On a related note, Joe Hennawi (MPIA) and I discussed quasar target selection for SDSS-III at length, yesterday and today. Today our subject was hypothesis testing (star vs quasar) using not just colors but also variability. Choosing targets for spectroscopy ought to be a perfect application for decision theory, although the SDSS-III target selection code does not, at present, make use of utilities.

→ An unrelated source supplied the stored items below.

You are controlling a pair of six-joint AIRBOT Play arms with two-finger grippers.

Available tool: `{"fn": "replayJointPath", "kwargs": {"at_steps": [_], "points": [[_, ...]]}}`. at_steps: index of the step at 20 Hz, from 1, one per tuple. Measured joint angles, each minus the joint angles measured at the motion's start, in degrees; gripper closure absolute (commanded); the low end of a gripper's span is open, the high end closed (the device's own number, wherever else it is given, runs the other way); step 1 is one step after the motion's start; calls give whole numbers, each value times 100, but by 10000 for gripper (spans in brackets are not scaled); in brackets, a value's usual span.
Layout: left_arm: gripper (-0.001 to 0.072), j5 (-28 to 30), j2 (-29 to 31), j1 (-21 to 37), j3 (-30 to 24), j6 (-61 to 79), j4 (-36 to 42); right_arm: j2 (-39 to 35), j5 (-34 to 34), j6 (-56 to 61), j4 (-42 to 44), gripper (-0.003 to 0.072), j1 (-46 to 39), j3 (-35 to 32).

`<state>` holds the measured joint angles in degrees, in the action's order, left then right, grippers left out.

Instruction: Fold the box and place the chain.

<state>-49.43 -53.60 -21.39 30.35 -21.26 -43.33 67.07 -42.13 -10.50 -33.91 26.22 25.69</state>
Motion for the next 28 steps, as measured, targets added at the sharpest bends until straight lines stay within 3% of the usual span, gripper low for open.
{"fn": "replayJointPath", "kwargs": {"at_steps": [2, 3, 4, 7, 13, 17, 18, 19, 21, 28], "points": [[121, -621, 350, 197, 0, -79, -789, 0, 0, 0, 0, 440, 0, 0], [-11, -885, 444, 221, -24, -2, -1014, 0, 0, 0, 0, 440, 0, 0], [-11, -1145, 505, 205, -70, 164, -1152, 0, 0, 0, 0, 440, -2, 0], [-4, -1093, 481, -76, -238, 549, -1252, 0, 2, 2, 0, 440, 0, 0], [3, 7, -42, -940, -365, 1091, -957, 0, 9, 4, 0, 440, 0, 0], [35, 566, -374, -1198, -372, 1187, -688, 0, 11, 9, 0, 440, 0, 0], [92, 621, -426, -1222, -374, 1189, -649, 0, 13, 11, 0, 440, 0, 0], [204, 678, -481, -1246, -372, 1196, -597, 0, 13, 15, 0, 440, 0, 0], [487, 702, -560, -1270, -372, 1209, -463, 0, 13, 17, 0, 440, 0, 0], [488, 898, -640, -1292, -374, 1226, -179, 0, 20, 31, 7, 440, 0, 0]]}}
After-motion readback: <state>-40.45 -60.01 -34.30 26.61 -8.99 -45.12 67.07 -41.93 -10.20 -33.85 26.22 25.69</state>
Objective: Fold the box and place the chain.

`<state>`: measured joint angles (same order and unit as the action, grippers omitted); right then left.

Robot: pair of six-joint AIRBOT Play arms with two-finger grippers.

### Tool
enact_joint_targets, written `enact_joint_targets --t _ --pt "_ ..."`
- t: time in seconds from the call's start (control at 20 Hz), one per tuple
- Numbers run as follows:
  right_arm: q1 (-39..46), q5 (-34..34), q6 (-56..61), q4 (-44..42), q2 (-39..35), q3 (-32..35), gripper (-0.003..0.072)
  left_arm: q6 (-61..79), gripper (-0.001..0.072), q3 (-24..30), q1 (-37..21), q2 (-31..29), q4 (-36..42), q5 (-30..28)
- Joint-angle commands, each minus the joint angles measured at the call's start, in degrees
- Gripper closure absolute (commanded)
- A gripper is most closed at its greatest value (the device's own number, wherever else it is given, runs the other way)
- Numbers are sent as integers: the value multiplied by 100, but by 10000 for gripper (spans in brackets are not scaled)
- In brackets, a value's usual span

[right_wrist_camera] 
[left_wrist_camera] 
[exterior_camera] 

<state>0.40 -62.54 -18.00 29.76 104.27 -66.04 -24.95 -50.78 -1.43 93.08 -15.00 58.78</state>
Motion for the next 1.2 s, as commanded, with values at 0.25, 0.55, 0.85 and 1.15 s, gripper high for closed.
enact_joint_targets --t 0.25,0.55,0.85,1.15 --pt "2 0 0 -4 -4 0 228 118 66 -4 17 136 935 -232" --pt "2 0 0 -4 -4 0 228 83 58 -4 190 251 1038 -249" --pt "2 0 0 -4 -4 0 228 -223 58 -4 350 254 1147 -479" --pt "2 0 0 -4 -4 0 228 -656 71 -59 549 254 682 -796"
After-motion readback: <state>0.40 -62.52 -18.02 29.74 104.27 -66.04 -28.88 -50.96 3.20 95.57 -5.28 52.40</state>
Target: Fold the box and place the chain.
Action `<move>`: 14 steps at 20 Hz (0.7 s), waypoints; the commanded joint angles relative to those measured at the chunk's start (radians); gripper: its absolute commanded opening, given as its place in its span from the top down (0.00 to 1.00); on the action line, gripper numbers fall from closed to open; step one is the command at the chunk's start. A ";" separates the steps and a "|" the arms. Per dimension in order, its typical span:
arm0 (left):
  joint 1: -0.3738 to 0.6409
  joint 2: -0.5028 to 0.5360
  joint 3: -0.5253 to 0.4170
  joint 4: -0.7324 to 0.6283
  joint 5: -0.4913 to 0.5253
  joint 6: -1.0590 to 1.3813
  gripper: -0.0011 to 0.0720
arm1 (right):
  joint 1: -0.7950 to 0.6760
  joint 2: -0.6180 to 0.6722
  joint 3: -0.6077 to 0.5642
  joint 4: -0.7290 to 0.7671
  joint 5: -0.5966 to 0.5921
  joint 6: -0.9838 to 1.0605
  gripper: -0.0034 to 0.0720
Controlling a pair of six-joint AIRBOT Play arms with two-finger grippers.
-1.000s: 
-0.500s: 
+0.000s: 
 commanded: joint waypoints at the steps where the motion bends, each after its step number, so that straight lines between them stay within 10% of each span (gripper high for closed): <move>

In between various writing projects, Wu and I inspected and modified some of her fits of emission lines in our Spitzer spectroscopy of SDSS galaxies. We also had a chat with Schiminovich about them. Wu's project is to understand the mid-infrared and optical lines in general, and also assess whether we can use them to measure the abundances of molecular hydrogen from its direct line emission.
Working on the weekend and today, we finished Koposov's paper on the GD-1 cold stellar stream. His constraints on the Galaxy potential are significant; we have the (formally) best current constraint on the Galaxy circular velocity, and we constrain the flattening of the dark-matter halo (though not at awesome precision). Congratulations, Koposov! It will hit the arXiv within days.
Wu and I finished her thesis chapter / paper on the ultra-low-luminosity dwarf galaxies observed with SDSS and Spitzer. Our co-author has one week to respond and then we submit it! Congratulations Ronin.
I worked on abstracts for the Koposov and Wu papers that are being finished now in Heidelberg. Abstracts are the hardest parts of papers and therefore should be written first and constantly tinkered with as the paper is written and revised.
Marshall and I developed a plan to start image modeling, with the goal of finding faint lensing galaxies under the flux of bright, multiply-imaged quasars. This problem is a hard one in ground-based data, but essential if the lenses from PanSTARRS and LSST are going to be properly mined. The project is related to the image modeling projects of Lang and Bovy and myself; Marshall and I are hoping that we can join forces somehow. Among other big issues: Can we believe the surveys' pipeline-output PSF models, or do we have to fit for a set of perturbations or modifications around or away from those outputs? If we do have to fit, what basis functions make most sense?